Granger went without an assignment for the next few months. By June 30, 1864, Granger was in danger of being mustered out of volunteer service because he did not have a command. The intercession of friends in Congress (James A. Garfield in particular) prompted the War Department to give Granger a relatively obscure assignment as a division commander under Major General Edward R. Canby in the Military Division of the Mississippi.

Serving under Canby, Granger participated in operations against Fort Gaines (August 4‑8, 1864), and the siege and bombardment of Fort Morgan (August 10‑22, 1864). Following those victories, Granger's stock had risen to the point that he was placed in command of the District of West Florida and Southern Alabama (Department of the Gulf), from September 12, 1864 through February 26, 1865.

Despite his successes, Granger remained on Grant's blacklist. On January 18, 1865, Grant wrote to General-in-Chief Henry Halleck that, "It will not do for Canby to rely on either Granger or Hurlbut as first in command of any important campaign." Halleck, in turn, informed Canby, on January 19, that, "The lieutenant-general directs me to say that he does not regard General Granger or General Hurlbut as proper for the chief command of the expedition." Despite Grant's reservations, on February 18, Canby issued General Order No. 20 (Military District of West Mississippi), placing Granger in command of the reorganized 13th Army Corps. Granger went on to lead his corps during the siege and capture of Fort Spanish (March 27-April 8, 1865) and of Fort Blakely (April 2-9, 1865), which eventually led to the occupation of Mobile, Alabama. The storming of Fort Blakely is often cited as the last major infantry action of the Civil War east of the Mississippi River. For his leadership in those engagements, Granger was later brevetted to brigadier-general in the regular army, effective March 13, 1865.
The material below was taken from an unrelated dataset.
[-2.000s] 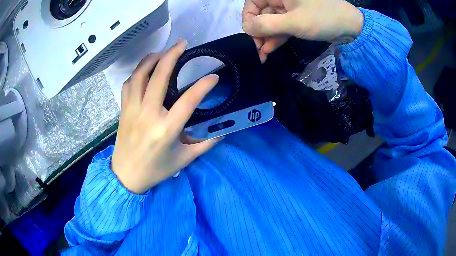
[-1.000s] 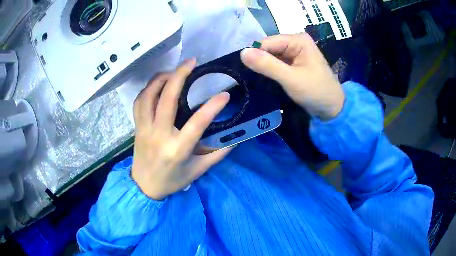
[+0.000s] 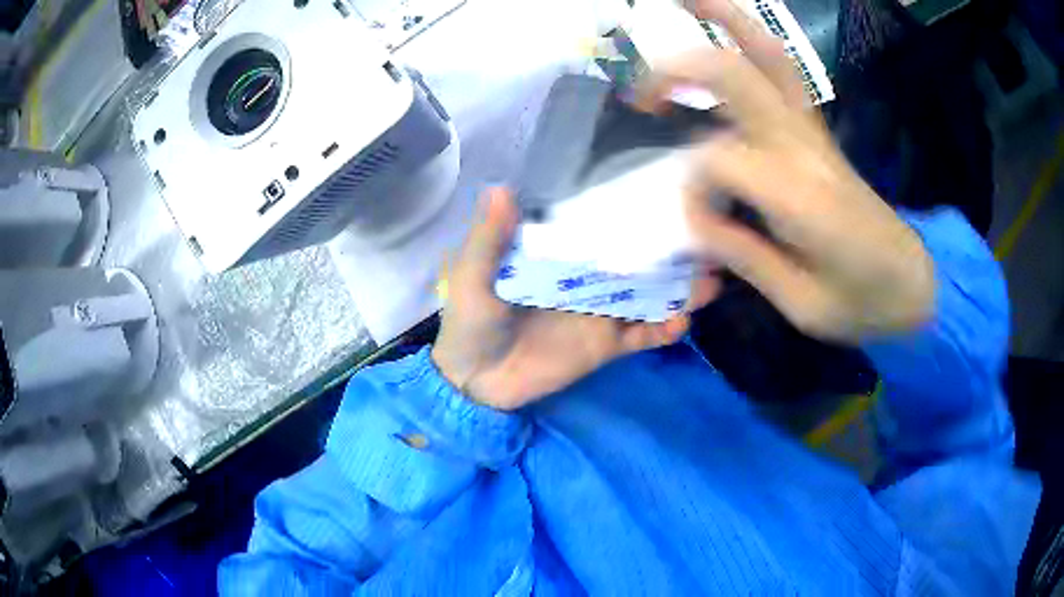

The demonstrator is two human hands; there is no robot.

When the war ended, Granger was placed in command of the Department of Texas on June 10, 1865. Upon arriving at Galveston on June 19, Granger issued General Order No. 3 (Department of Texas) that declared:

The people of Texas are informed that, in accordance with a proclamation from the Executive of the United States, all slaves are free. This involves an absolute equality of personal rights and rights of property between former masters and slaves, and the connection heretofore existing between them becomes that between employer and hired labor. The freedmen are advised to remain quietly at their present homes and work for wages. They are informed that they will not be allowed to collect at military posts and that they will not be supported in idleness either there or elsewhere.

Granger's declaration of freedom in Texas set off jubilant celebrations among former slaves and served as the progenitor of modern-day Juneteenth celebrations across America. While Granger's message and subsequent leadership provoked exuberance among blacks, he was unpopular among white Texans. After six months in command of the Department of Texas, Granger was relieved of his command on August 6, 1865.
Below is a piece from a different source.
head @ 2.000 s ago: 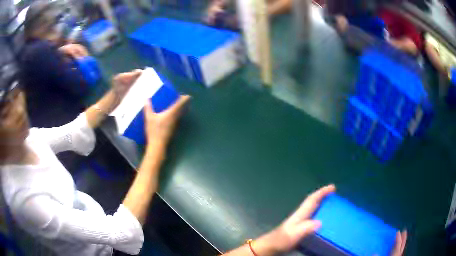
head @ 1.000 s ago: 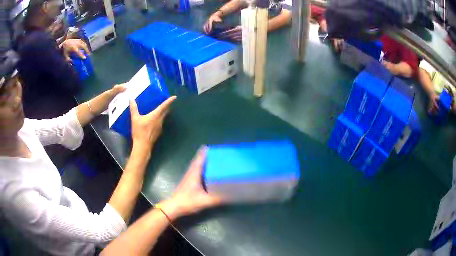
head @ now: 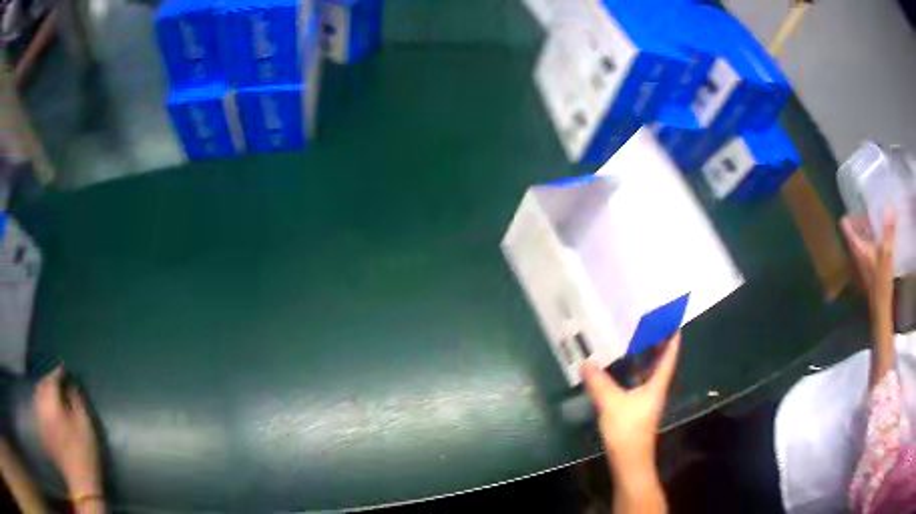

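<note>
An open carton point(head: 562, 286), white outside and inside with blue side flaps, is tilted above the bench right of centre. Its large white lid stands open toward the right. My right hand point(head: 633, 402) is shut on its near end, thumb and fingers on either side. The carton looks empty, but part of its inside is hidden. My left hand point(head: 68, 432), with an orange band at the wrist, is blurred at the lower left, and nothing shows in it. A white-fronted carton point(head: 15, 296) is cut off by the left edge.
Blue cartons point(head: 241, 80) are stacked at the back left. More blue and white cartons point(head: 653, 75) are piled at the back right, beyond the open one. At the right edge, a person's hand point(head: 874, 251) holds a clear or whitish object point(head: 879, 196). The dark green bench point(head: 301, 271) curves across.
The view has swung right. The closed blue-topped box has left my left hand, which is now at the lower left. My right hand has come into view with an open carton.
</note>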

Granger was placed in command of the Department of Kentucky on August 12, 1865. He served in that capacity until January 15, 1866, when he mustered out of the volunteer army. After leaving volunteer service, Granger remained in the regular army. On July 28, 1866, he was promoted to colonel of the Twenty-fifth Infantry. During that period, Granger's health began to deteriorate. Following an extended leave of absence, he was placed in command of the District of Memphis from September 1, 1867 to February 18, 1868. After another long leave of absence, Granger resumed his command in Memphis from October 6, 1868 to March 1869.

On July14, 1869, Granger married Maria Letcher, who was twenty years his junior. Their marriage produced one son and one daughter, both of whom died in infancy.

On December 15, 1870, Granger was assigned to the 15th Infantry and ordered to the New Mexico Territory. On October 31, 1865, he was placed in command of the District of New Mexico. Granger served in that capacity until January 10, 1876, when he died after suffering a stroke in Santa Fe.

Granger is buried at Lexington Cemetery in Lexington, Kentucky.